= Obscure Records =

UK Record Label

Obscure Records was a U.K. record label which existed from 1975 to 1978. It was created and curated by Brian Eno. Ten albums were issued in the series. Most have detailed liner notes on their back covers, analyzing the compositions and providing a biography of the composer, in a format typical of classical music albums, and much of the material can be regarded as 20th-century classical music. The label provided a venue for experimental music.

==Discography==
===Obscure Records===

| Catalog | Year | Artist(s) | Title | Notes |
|---|---|---|---|---|
| Obscure no.1 | 1975 | Gavin Bryars | The Sinking of the Titanic | Release also contains Jesus' Blood Never Failed Me Yet, which includes Derek Bailey on guitar and Michael Nyman on organ. |
| Obscure no.2 | 1975 | Christopher Hobbs, John Adams, Gavin Bryars | Ensemble Pieces |  |
| Obscure no.3 | 1975 | Brian Eno | Discreet Music | Title track (side one) utilizes the tape loop system previously used by Fripp & Eno in (No Pussyfooting) and soon to be known as Frippertronics |
| Obscure no.4 | 1975 | David Toop, Max Eastley | New and Rediscovered Musical Instruments | David Toop's name appears first on the cover, but his tracks occupy side two. Toop's tracks are incorrectly listed in backward order on both cover and label of Island and Polydor editions.
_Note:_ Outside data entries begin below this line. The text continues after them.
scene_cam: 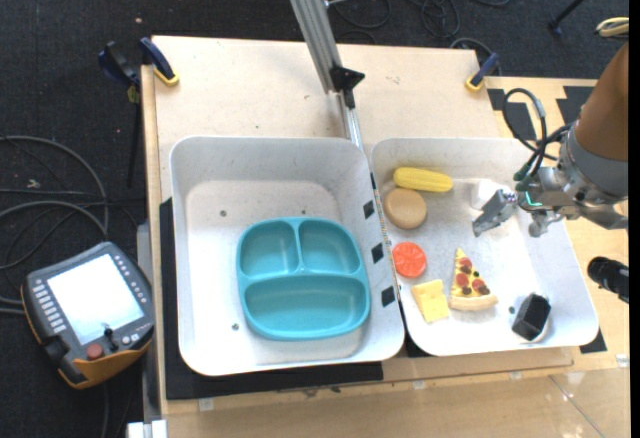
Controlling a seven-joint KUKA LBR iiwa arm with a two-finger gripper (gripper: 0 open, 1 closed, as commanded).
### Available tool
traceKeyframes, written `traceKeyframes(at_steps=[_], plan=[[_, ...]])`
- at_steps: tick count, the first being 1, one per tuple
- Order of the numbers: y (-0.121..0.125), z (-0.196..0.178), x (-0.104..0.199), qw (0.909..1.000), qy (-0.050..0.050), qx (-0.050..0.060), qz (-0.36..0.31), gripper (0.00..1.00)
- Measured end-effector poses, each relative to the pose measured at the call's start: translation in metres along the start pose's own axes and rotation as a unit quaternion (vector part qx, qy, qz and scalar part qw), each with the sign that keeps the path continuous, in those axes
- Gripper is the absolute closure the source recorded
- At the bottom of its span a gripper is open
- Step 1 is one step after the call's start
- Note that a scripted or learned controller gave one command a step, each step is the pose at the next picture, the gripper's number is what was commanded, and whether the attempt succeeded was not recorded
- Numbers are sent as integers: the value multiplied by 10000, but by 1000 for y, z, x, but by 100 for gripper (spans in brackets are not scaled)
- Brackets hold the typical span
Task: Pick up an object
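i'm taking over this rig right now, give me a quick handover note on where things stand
Gripper: over the upper right part of the right bin, nothing seen between its fingers; whether they are open or shut cannot be told.

Right bin holds: corn cob at the top, brown bun just below it, tomato slice, cheese wedge, pizza slice, and a black object near the lower right corner.

Left bin holds a teal divided tray.

Done: nothing picked up yet.

Left: close on one object and lift it. The pizza slice looks nearest to the gripper.
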State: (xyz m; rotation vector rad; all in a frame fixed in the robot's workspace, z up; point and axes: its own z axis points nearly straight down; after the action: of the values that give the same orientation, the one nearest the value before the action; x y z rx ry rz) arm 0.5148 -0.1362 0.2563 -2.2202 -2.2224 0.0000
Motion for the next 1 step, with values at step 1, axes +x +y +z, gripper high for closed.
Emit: traceKeyframes(at_steps=[1], plan=[[4, 44, -1, 10000, 1, 23, 5, 0]])
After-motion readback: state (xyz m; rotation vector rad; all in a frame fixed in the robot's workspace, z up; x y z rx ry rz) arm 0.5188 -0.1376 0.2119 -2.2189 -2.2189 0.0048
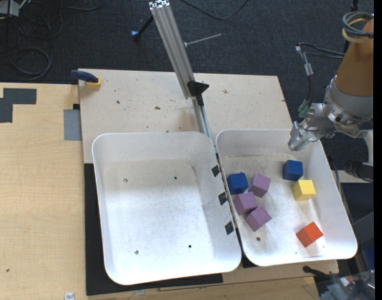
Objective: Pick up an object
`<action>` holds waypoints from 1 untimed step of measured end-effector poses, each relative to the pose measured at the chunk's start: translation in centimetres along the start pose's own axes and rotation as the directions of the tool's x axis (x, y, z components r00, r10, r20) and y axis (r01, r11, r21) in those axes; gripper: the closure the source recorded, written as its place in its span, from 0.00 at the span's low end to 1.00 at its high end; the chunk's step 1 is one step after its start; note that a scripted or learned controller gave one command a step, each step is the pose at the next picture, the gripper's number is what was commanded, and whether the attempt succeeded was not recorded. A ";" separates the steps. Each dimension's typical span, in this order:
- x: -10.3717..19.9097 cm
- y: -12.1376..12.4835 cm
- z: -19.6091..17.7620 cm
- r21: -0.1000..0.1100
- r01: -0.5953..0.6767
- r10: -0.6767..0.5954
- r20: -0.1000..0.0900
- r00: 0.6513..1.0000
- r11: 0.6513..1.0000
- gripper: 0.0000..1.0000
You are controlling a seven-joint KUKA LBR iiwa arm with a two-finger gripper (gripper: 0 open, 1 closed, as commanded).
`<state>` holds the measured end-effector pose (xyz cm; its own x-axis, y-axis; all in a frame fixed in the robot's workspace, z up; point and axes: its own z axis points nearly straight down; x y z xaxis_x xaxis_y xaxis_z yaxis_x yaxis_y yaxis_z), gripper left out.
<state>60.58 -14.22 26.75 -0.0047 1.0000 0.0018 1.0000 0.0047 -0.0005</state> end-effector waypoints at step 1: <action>5.2 1.0 1.8 0.004 0.000 0.000 -0.001 1.000 1.000 1.00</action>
<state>61.57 -9.00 24.93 -0.0042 1.0000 0.0027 1.0000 0.0043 -0.0041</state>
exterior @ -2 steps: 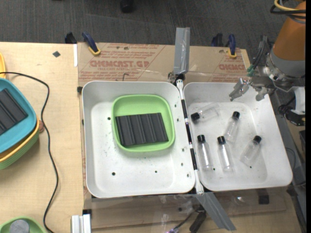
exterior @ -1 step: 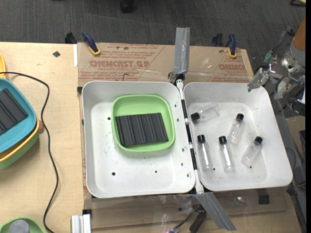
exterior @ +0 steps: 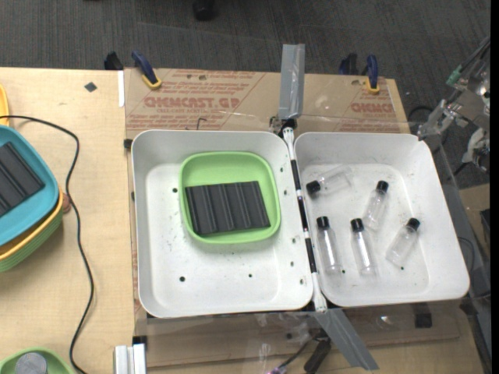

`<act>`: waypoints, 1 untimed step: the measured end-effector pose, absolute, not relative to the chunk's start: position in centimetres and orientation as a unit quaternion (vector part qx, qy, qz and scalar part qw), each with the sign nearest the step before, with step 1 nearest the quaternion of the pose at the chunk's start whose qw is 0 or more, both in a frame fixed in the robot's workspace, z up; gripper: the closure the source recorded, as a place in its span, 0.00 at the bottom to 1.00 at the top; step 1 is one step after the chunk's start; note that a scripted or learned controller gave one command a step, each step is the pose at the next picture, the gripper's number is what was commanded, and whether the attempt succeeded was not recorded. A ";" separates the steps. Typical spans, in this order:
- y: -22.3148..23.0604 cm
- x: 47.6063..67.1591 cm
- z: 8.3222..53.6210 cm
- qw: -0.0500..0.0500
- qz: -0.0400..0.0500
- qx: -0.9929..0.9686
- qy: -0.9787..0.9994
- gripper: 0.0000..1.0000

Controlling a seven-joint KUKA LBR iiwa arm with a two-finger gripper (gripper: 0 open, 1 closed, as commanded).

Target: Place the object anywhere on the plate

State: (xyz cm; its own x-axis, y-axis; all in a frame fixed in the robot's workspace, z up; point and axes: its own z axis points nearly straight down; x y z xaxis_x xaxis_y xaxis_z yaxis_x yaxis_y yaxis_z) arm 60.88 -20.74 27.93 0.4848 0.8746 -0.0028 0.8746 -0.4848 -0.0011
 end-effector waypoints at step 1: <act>-21.3 61.0 33.6 0.000 -0.002 0.909 0.417 0.00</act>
State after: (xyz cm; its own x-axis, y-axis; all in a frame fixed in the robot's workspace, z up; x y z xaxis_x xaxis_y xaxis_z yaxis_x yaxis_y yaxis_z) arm 60.97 -21.27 33.65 0.6522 0.7580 -0.0033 0.7580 -0.6523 -0.0015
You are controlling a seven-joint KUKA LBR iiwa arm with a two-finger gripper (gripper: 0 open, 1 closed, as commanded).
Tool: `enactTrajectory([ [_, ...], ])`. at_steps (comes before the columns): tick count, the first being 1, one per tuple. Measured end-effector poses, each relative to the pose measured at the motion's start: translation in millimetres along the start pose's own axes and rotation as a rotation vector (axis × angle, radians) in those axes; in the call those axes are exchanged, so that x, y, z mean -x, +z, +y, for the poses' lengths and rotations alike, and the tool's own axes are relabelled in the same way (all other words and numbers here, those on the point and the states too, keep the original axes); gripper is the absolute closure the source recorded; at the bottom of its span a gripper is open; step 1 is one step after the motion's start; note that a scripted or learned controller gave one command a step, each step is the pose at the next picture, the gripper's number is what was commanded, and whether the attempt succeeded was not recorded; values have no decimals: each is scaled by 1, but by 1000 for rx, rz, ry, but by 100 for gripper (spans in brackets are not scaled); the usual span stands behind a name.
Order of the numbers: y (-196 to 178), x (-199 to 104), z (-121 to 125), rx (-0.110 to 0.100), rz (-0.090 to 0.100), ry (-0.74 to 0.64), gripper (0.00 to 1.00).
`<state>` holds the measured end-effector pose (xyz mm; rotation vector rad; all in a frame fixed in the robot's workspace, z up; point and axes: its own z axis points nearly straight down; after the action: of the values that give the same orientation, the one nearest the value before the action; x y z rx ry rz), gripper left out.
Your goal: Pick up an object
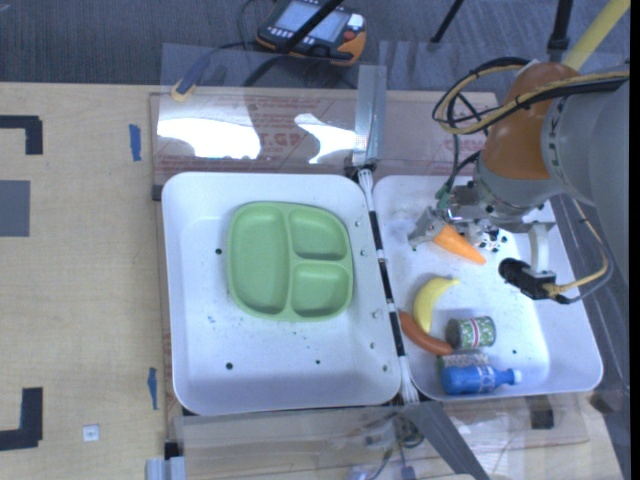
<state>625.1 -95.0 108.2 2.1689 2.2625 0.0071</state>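
Grey arm with orange band reaches into right white bin (pixel 570 358) from right; gripper (pixel 450 223) low at bin's upper part. Whether fingers wide or narrow: cannot tell.

Smooth orange plastic carrot (pixel 463 245) lies just beside gripper, touching or nearly, toward bin's near side; long axis slants from upper left to lower right. Likely target.

Curved yellow banana (pixel 432 298), glossy red-orange chilli-like piece (pixel 424 336), small green-labelled tin (pixel 470 331), blue plastic bottle (pixel 475 377) lie further toward near edge.

Left white bin (pixel 190 368) carries matte green three-compartment plate (pixel 262 258).
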Motion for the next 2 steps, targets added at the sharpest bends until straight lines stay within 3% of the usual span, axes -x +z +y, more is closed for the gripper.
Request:
enactTrajectory([
  [1,3,30,1,-14,14,-202,0],
  [2,2,37,-6,-21,11,-377,0],
])
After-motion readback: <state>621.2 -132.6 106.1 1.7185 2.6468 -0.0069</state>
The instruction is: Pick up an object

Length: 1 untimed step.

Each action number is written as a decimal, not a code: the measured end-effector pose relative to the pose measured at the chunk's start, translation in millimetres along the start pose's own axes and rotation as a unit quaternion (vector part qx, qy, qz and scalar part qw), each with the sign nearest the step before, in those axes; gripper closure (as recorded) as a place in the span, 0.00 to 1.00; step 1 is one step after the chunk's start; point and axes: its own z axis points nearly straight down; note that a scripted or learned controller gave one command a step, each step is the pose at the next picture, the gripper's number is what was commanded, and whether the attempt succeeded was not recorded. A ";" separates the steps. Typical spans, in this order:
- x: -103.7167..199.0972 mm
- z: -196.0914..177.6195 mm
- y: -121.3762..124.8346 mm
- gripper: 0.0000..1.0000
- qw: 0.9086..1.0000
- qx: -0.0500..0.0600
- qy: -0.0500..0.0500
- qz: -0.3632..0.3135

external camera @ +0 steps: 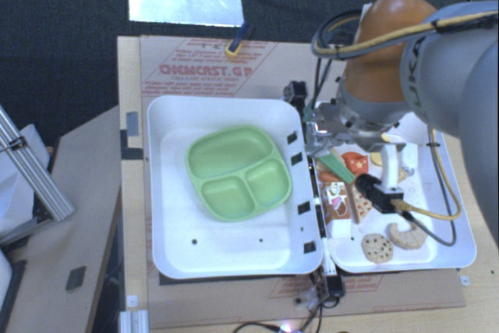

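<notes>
Camera view: candidate objects for picking, all in the right bin (pixel 461 247). Nearest the gripper (pixel 337 138): a red piece (pixel 355 162) and a green strip (pixel 335 165), side by side and seemingly touching, in the bin's far left corner close to the wall it shares with the left bin (pixel 168 249). Just nearer the camera: a flat printed packet (pixel 337 204), lying against the same wall. At the near edge: a round cookie (pixel 377 247) with a pale curved pastry (pixel 408 236) just beside it. Further right: a white piece (pixel 406 161), partly hidden by the arm. The gripper hangs low over the red and green pair; nothing can be seen held in it, and whether it is open or closed cannot be told, as the wrist covers it. The left bin holds a green divided plate (pixel 238 171), well apart from the gripper. Risks, as judged: the crowded corner may lead to a closure on two pieces at once, or on none, with neighbours pushed aside; the shared wall sits near enough that a descent slightly to the left may strike it; the flat packet and thin strip offer little height to grip and may slip out on lifting.
</notes>
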 end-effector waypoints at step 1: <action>5.3 18.0 -1.0 1.00 1.000 0.001 0.000 -0.001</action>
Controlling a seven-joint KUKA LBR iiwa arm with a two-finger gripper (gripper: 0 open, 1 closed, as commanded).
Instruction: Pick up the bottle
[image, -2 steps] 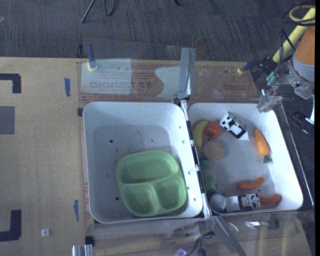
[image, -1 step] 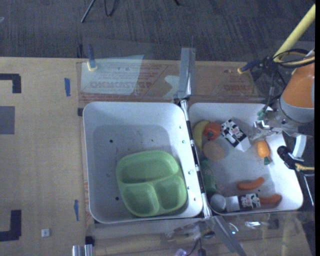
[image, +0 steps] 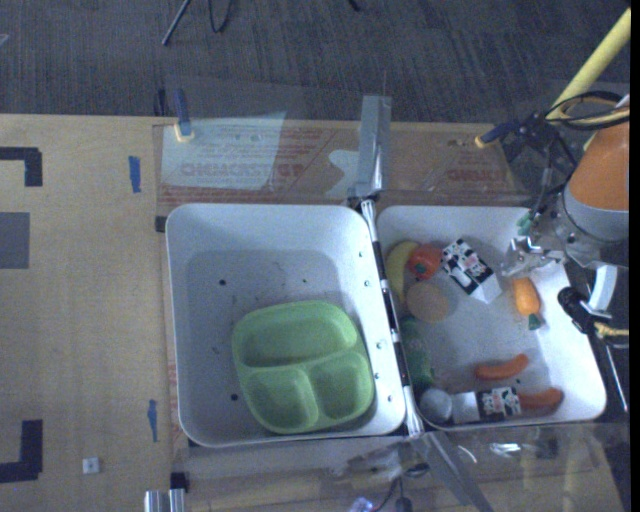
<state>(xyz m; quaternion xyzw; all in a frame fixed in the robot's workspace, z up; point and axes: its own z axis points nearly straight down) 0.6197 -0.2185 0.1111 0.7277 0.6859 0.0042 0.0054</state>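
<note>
1. In the left bin (image: 190, 250) we are seeing a green tray (image: 302, 363) lying.
2. In the right bin (image: 590, 395) the bottle (image: 478, 404) is lying on its side along the near wall, beside two sausages (image: 500, 367), a carrot (image: 526, 298), a carton (image: 468, 268) and fruit (image: 412, 262).
3. The gripper (image: 530, 255) is hanging over the right bin's far right part, near the carrot; we cannot tell how its fingers are standing.

A robotics lab: two shallow white plastic bins (image: 190, 300) sit on a tan wooden counter (image: 80, 300) marked with blue tape strips (image: 134, 174) left of them, grey carpet (image: 300, 50) beyond.
</note>
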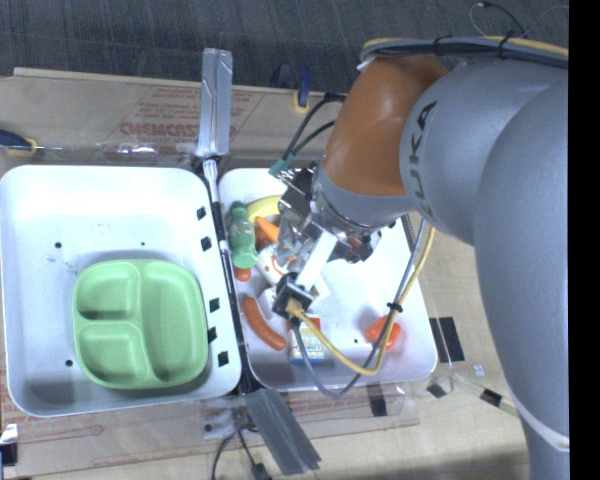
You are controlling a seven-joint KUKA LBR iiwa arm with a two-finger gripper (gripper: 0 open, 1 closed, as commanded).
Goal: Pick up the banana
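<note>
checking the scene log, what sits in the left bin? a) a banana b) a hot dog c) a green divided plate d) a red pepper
c: the green plate with three compartments lies in the left bin, while the banana and the other food lie in the right bin under the arm.

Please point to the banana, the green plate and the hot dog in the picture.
banana (pixel 264 207): camera view, on its yellow part beside the arm.
green plate (pixel 140 322): camera view, on the ridge between its compartments.
hot dog (pixel 261 326): camera view, on its middle.
</note>
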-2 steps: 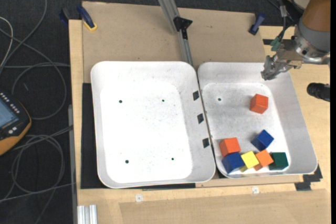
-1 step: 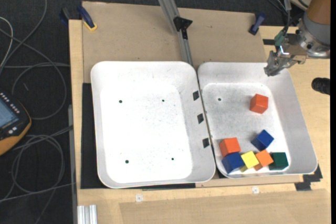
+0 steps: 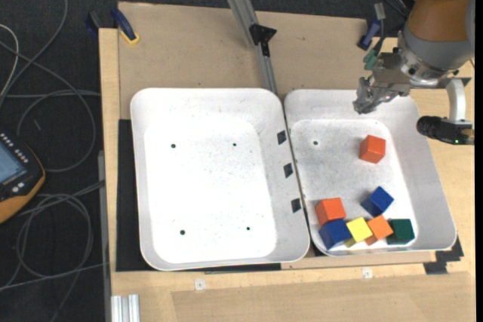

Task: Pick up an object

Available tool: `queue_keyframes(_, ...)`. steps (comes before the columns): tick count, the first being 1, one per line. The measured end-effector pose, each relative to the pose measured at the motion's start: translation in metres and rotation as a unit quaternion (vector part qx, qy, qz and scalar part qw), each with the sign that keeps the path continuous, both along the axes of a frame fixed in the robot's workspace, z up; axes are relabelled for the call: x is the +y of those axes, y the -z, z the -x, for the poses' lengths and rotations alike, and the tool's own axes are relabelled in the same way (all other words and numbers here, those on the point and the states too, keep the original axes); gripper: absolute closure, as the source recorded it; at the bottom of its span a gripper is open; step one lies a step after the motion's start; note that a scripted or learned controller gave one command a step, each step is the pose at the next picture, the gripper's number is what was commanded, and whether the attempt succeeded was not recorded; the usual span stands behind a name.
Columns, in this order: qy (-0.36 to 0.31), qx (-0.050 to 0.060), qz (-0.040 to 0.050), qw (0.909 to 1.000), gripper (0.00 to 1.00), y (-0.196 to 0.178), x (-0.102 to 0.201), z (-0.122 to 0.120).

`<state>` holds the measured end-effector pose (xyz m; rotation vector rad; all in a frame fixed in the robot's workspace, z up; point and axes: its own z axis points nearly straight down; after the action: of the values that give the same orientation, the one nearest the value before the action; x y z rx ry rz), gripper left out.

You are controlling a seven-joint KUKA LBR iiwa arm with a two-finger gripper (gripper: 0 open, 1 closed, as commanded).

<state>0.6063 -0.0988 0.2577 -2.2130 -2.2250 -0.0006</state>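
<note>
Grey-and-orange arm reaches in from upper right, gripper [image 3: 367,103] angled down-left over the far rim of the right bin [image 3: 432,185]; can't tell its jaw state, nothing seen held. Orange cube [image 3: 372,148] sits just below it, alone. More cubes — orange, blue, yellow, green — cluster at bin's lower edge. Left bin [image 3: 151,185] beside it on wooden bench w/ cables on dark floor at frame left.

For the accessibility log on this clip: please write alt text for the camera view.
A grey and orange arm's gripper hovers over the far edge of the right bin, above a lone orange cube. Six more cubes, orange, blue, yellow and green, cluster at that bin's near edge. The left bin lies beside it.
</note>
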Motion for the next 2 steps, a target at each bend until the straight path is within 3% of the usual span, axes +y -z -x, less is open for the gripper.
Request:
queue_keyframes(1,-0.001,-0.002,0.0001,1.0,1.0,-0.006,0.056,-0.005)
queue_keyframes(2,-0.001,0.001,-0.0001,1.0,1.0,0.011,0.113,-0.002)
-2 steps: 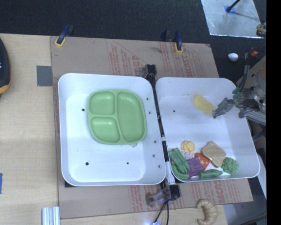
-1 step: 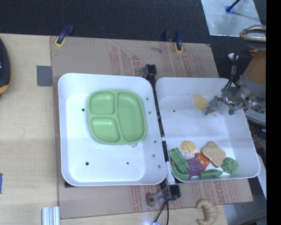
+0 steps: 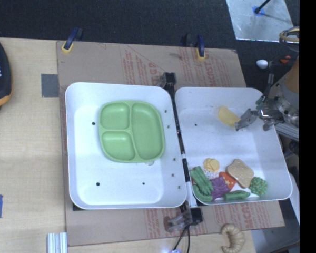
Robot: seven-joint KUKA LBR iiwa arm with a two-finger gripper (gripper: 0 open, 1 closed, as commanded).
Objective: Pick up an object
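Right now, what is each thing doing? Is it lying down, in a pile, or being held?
Green plate: lying flat in the left bin, nothing on it.
Yellow piece: lying alone in the right bin, not held.
Toy food pile: heaped together in the right bin's near corner.
Gripper: low over the right bin, right beside the yellow piece.

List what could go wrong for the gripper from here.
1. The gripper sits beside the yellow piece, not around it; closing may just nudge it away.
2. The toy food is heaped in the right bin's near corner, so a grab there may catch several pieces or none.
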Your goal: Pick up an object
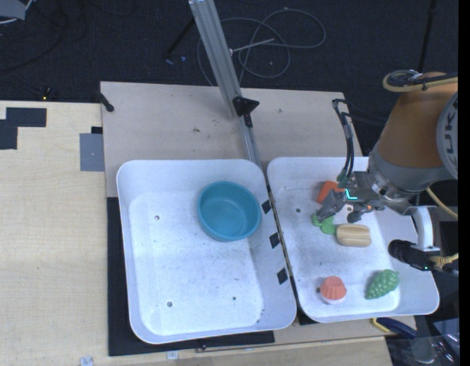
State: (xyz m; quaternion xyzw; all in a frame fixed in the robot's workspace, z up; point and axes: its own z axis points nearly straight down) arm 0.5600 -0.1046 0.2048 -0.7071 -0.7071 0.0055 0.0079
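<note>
Nearest the camera, along the lower edge of the right bin (418, 300), sit a small red-orange ribbed piece (333, 289) and a green grape-like cluster (381, 284), both apart from each other and lower right in the frame. Above them, mid-bin, a tan bread-like roll (354, 235) lies on its side, touching or just beside a small green piece (323, 223); an orange-red piece (326, 191) lies just above that. The left bin (143, 280) holds a blue bowl (229, 210) near its upper right corner.

The pincer (346, 202) hangs over the upper middle of the right bin, directly above the green piece and the roll's left end; whether its tips are apart or together I cannot tell, and nothing is visibly between them.

The likeliest target is the roll or the green piece beneath it. These look like light plastic toy foods, stiff and somewhat smooth, so liable to skid on the bin floor. The roll would best be taken across its short width, at the middle; its neighbour crowds one end, which could spoil the closure
</note>
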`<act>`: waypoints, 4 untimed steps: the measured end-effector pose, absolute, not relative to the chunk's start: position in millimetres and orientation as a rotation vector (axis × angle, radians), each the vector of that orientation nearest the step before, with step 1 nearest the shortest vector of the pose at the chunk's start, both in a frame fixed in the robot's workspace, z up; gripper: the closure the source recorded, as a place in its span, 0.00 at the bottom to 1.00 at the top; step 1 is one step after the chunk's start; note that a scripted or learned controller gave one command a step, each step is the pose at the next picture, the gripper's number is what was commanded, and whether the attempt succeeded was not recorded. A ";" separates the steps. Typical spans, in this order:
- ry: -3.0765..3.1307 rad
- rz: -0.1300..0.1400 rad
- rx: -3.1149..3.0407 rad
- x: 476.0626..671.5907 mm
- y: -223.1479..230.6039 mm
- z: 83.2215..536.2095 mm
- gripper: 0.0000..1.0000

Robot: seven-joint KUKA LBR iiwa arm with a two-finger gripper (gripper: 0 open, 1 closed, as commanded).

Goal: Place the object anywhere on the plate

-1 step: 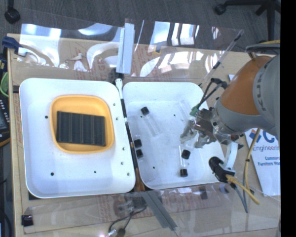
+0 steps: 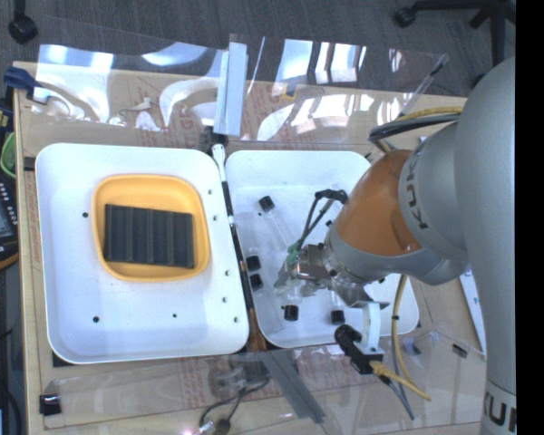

The Virgin CD reissue retains the cover and label order, but adjusts the running order of the tracks on the disc itself to match |
| Obscure no.5 | 1976 | Jan Steele, John Cage | Voices and Instruments | Features Robert Wyatt singing two tracks |
| Obscure no.6 | 1976 | Michael Nyman | Decay Music |  |
| Obscure no.7 | 1976 | Members of the Penguin Café Orchestra | Music from the Penguin Café | Lists Simon Jeffes as the artist on the label only, on Island and Polydor editions |
| Obscure OBS-8 | 1978 | John White, Gavin Bryars | Machine Music |  |
| Obscure OBS-9 | 1978 | an opera by Tom Phillips, music by Gavin Bryars, libretto by Fred Orton | Irma |  |
| Obscure OBS-10 | 1978 | Harold Budd | The Pavilion of Dreams |  |

==Releases and editions==
The first seven albums were issued on the Obscure label in 1975 and 1976, manufactured and distributed in the UK by Island Records whose name appeared at the bottom of the label. These have a catalogue number expressed as "Obscure no. 1" through 7 on the covers, or "OBSCURE-1" etc. on the labels. All albums use the original, mostly black, cover art.